== Record excerpts ==

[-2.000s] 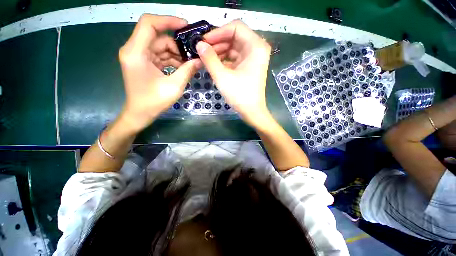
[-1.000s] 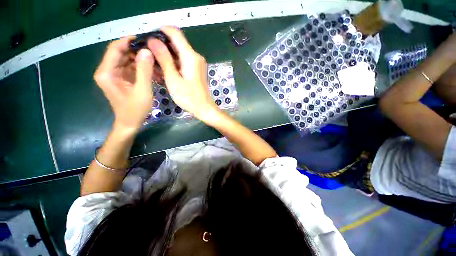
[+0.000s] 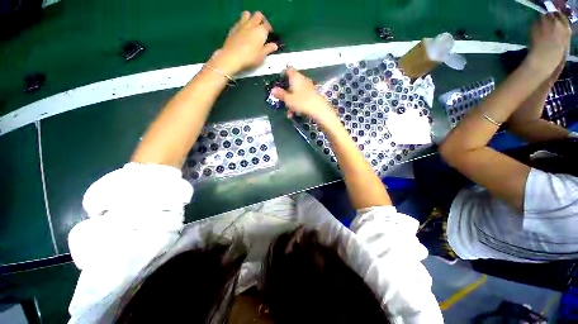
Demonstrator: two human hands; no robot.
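Observation:
My left hand [image 3: 248, 43] reaches over the white edge strip onto the far green strip. Its fingertips are at a small black unit [image 3: 274, 42], mostly hidden by the fingers; I cannot tell whether they grip it. My right hand [image 3: 301, 96] has its thumb and fingers on another small black unit [image 3: 276, 88], low over the bench at the left corner of the stock sheets [image 3: 364, 120]. The working sheet of round pieces [image 3: 237, 149] lies flat on the bench, below my left forearm and partly covered by it.
Black units [image 3: 132, 50] stand spaced along the far green strip. A white paper piece [image 3: 409, 128] lies on the stock sheets. A tan block [image 3: 416, 59] with clear plastic is beyond them. A neighbouring worker's arm [image 3: 494, 120] is at right, by another small sheet [image 3: 468, 100].
My hands have parted from around one black unit. The left has reached out to the far strip, the right has moved right to a unit on the bench. The working sheet is more exposed.

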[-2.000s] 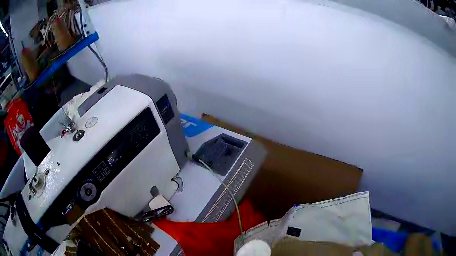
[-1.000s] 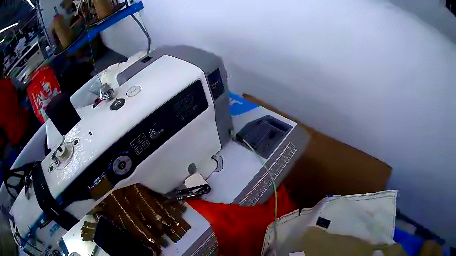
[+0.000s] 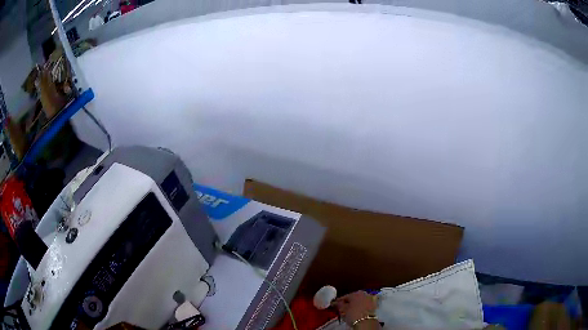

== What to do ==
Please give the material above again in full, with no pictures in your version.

== Task answer ==
[-2.000s] 
[-1.000s] 
[+0.000s] 
Demonstrator: two human hands; no robot.
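Observation:
My left hand [image 3: 248, 43] reaches over the white edge strip onto the far green strip. Its fingertips are at a small black unit [image 3: 274, 42], mostly hidden by the fingers; I cannot tell whether they grip it. My right hand [image 3: 301, 96] has its thumb and fingers on another small black unit [image 3: 276, 88], low over the bench at the left corner of the stock sheets [image 3: 364, 120]. The working sheet of round pieces [image 3: 237, 149] lies flat on the bench, below my left forearm and partly covered by it.
Black units [image 3: 132, 50] stand spaced along the far green strip. A white paper piece [image 3: 409, 128] lies on the stock sheets. A tan block [image 3: 416, 59] with clear plastic is beyond them. A neighbouring worker's arm [image 3: 494, 120] is at right, by another small sheet [image 3: 468, 100].
My hands have parted from around one black unit. The left has reached out to the far strip, the right has moved right to a unit on the bench. The working sheet is more exposed.
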
[-2.000s] 
[-1.000s] 
[+0.000s] 

This exercise is now fully answered.